Exercise: With no edits of any kind, print each record that follows.

========================================================================

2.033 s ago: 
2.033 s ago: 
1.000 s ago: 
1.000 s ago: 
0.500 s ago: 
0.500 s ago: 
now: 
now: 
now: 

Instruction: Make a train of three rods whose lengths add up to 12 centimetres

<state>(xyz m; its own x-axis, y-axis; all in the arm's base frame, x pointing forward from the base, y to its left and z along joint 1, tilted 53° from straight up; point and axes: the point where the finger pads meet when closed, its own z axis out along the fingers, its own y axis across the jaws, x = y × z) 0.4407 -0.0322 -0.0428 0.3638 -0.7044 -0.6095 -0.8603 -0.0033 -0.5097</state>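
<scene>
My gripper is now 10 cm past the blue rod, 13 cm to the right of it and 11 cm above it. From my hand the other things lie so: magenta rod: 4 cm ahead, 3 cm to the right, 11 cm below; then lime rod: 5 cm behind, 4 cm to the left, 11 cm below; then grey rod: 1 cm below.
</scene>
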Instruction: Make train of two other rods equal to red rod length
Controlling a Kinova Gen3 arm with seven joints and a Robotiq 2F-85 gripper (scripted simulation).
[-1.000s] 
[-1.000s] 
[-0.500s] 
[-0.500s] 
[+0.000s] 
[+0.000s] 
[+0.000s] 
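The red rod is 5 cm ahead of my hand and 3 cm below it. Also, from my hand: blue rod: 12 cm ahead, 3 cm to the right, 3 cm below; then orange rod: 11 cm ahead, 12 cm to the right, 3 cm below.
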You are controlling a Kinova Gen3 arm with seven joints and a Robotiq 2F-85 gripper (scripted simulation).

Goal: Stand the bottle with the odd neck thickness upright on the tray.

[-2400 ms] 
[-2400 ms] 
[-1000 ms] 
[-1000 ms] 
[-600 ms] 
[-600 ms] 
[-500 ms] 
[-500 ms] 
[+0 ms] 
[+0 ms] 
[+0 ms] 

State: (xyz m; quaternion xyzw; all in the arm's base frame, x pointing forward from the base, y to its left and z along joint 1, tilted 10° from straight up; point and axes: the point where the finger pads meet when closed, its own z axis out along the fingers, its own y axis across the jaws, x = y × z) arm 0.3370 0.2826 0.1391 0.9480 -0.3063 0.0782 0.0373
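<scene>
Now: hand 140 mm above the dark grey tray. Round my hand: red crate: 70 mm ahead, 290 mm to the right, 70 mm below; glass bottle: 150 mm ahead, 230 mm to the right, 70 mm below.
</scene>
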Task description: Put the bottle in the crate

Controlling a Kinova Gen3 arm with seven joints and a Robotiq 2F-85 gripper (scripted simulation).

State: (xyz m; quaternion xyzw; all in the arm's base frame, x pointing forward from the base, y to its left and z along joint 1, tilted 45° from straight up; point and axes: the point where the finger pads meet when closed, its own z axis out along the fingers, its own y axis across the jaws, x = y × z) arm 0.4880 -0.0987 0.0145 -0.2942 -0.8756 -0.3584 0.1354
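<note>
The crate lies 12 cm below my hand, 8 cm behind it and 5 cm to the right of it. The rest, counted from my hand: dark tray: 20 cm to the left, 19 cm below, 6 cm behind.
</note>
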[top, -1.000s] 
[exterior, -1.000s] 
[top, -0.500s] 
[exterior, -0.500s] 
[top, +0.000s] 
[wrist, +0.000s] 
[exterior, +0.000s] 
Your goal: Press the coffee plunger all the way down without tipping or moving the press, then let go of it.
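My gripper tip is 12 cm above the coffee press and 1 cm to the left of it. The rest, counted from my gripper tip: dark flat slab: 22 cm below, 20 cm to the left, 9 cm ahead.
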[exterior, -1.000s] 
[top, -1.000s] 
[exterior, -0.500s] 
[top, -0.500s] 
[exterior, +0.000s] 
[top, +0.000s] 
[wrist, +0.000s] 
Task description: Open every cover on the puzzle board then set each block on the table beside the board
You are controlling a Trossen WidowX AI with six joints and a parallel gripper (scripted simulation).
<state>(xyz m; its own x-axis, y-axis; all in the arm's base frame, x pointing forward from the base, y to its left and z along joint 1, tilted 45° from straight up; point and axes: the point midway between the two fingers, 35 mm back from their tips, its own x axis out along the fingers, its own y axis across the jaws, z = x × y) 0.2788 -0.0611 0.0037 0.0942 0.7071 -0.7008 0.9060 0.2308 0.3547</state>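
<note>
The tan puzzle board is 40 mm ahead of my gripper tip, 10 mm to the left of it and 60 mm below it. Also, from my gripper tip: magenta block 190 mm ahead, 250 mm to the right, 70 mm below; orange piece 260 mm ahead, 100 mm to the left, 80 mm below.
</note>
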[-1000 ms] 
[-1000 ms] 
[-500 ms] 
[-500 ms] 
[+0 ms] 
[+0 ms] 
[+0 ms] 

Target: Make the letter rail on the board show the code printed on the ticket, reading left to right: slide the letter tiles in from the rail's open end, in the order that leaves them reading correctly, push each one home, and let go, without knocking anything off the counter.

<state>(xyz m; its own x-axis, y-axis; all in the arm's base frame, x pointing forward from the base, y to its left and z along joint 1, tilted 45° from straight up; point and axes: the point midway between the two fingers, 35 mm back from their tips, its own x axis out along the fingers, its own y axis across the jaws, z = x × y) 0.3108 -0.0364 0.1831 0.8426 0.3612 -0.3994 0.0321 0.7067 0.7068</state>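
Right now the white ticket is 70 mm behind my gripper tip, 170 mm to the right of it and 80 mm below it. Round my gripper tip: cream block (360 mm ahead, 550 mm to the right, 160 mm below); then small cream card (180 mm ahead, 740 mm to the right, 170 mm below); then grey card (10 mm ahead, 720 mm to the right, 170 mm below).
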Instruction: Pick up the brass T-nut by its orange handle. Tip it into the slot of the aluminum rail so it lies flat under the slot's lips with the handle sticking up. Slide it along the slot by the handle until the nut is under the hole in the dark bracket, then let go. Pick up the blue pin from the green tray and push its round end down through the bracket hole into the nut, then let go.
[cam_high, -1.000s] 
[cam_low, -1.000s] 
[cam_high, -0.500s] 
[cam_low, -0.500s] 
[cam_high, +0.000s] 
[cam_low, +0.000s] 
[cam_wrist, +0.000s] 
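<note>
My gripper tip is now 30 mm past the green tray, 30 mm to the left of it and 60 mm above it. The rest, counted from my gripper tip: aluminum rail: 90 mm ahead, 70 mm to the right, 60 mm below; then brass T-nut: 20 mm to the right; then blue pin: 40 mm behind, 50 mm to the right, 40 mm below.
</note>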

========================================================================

Result of the exercise:
2.033 s ago: 
2.033 s ago: 
1.000 s ago: 
1.000 s ago: 
0.500 s ago: 
0.500 s ago: 
now: 
now: 
now: 

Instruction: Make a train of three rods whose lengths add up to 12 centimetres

<state>(xyz m; its own x-axis, y-axis; all in the arm's base frame, x pointing forward from the base, y to its left and z along joint 1, tilted 53° from straight up; point and axes: the point where the finger pads meet when closed, its own z axis out along the fingers, its own y axis across the jaws, x = y × z) 0.4407 -0.0322 -0.0428 0.3638 -0.7044 -0.6095 -0.8603 -0.0033 -0.5097</state>
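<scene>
My gripper is now 10 cm past the blue rod, 13 cm to the right of it and 11 cm above it. From my hand the other things lie so: magenta rod: 4 cm ahead, 3 cm to the right, 11 cm below; then lime rod: 5 cm behind, 4 cm to the left, 11 cm below; then grey rod: 1 cm below.
</scene>
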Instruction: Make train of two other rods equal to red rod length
Controlling a Kinova Gen3 arm with seven joints and a Robotiq 2F-85 gripper (scripted simulation).
[-1.000s] 
[-1.000s] 
[-0.500s] 
[-0.500s] 
[+0.000s] 
[+0.000s] 
[+0.000s] 
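The red rod is 5 cm ahead of my hand and 3 cm below it. Also, from my hand: blue rod: 12 cm ahead, 3 cm to the right, 3 cm below; then orange rod: 11 cm ahead, 12 cm to the right, 3 cm below.
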You are controlling a Kinova Gen3 arm with seven joints and a Robotiq 2F-85 gripper (scripted simulation).

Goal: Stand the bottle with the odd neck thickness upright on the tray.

[-2400 ms] 
[-2400 ms] 
[-1000 ms] 
[-1000 ms] 
[-600 ms] 
[-600 ms] 
[-500 ms] 
[-500 ms] 
[+0 ms] 
[+0 ms] 
[+0 ms] 

State: (xyz m; quaternion xyzw; all in the arm's base frame, x pointing forward from the base, y to its left and z along joint 1, tilted 10° from straight up; point and axes: the point where the finger pads meet when closed, its own z axis out along the fingers, its own y axis across the jaws, x = y × z) arm 0.3370 0.2826 0.1391 0.9480 -0.3063 0.0782 0.0373
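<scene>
Now: hand 140 mm above the dark grey tray. Round my hand: red crate: 70 mm ahead, 290 mm to the right, 70 mm below; glass bottle: 150 mm ahead, 230 mm to the right, 70 mm below.
</scene>
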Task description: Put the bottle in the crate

Controlling a Kinova Gen3 arm with seven joints and a Robotiq 2F-85 gripper (scripted simulation).

State: (xyz m; quaternion xyzw; all in the arm's base frame, x pointing forward from the base, y to its left and z along joint 1, tilted 45° from straight up; point and axes: the point where the finger pads meet when closed, its own z axis out along the fingers, its own y axis across the jaws, x = y × z) arm 0.4880 -0.0987 0.0145 -0.2942 -0.8756 -0.3584 0.1354
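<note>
The crate lies 12 cm below my hand, 8 cm behind it and 5 cm to the right of it. The rest, counted from my hand: dark tray: 20 cm to the left, 19 cm below, 6 cm behind.
</note>
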[top, -1.000s] 
[exterior, -1.000s] 
[top, -0.500s] 
[exterior, -0.500s] 
[top, +0.000s] 
[wrist, +0.000s] 
[exterior, +0.000s] 
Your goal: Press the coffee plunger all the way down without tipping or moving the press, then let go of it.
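My gripper tip is 12 cm above the coffee press and 1 cm to the left of it. The rest, counted from my gripper tip: dark flat slab: 22 cm below, 20 cm to the left, 9 cm ahead.
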[exterior, -1.000s] 
[top, -1.000s] 
[exterior, -0.500s] 
[top, -0.500s] 
[exterior, +0.000s] 
[top, +0.000s] 
[wrist, +0.000s] 
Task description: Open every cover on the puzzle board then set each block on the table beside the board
You are controlling a Trossen WidowX AI with six joints and a parallel gripper (scripted simulation).
<state>(xyz m; its own x-axis, y-axis; all in the arm's base frame, x pointing forward from the base, y to its left and z along joint 1, tilted 45° from straight up; point and axes: the point midway between the two fingers, 35 mm back from their tips, its own x axis out along the fingers, its own y axis across the jaws, z = x × y) 0.2788 -0.0611 0.0037 0.0942 0.7071 -0.7008 0.9060 0.2308 0.3547</state>
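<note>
The tan puzzle board is 40 mm ahead of my gripper tip, 10 mm to the left of it and 60 mm below it. Also, from my gripper tip: magenta block 190 mm ahead, 250 mm to the right, 70 mm below; orange piece 260 mm ahead, 100 mm to the left, 80 mm below.
</note>
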[-1000 ms] 
[-1000 ms] 
[-500 ms] 
[-500 ms] 
[+0 ms] 
[+0 ms] 
[+0 ms] 

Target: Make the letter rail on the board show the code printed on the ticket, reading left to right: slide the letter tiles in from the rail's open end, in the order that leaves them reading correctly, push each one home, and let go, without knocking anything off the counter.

<state>(xyz m; its own x-axis, y-axis; all in the arm's base frame, x pointing forward from the base, y to its left and z along joint 1, tilted 45° from straight up; point and axes: the point midway between the two fingers, 35 mm back from their tips, its own x axis out along the fingers, its own y axis across the jaws, z = x × y) 0.3108 -0.0364 0.1831 0.8426 0.3612 -0.3994 0.0321 0.7067 0.7068</state>
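Right now the white ticket is 70 mm behind my gripper tip, 170 mm to the right of it and 80 mm below it. Round my gripper tip: cream block (360 mm ahead, 550 mm to the right, 160 mm below); then small cream card (180 mm ahead, 740 mm to the right, 170 mm below); then grey card (10 mm ahead, 720 mm to the right, 170 mm below).
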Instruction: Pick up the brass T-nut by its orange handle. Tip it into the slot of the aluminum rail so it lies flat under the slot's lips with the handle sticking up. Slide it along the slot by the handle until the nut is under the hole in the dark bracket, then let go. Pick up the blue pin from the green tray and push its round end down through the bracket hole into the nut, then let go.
[cam_high, -1.000s] 
[cam_low, -1.000s] 
[cam_high, -0.500s] 
[cam_low, -0.500s] 
[cam_high, +0.000s] 
[cam_low, +0.000s] 
[cam_wrist, +0.000s] 
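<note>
My gripper tip is now 30 mm past the green tray, 30 mm to the left of it and 60 mm above it. The rest, counted from my gripper tip: aluminum rail: 90 mm ahead, 70 mm to the right, 60 mm below; then brass T-nut: 20 mm to the right; then blue pin: 40 mm behind, 50 mm to the right, 40 mm below.
</note>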

No further response is required.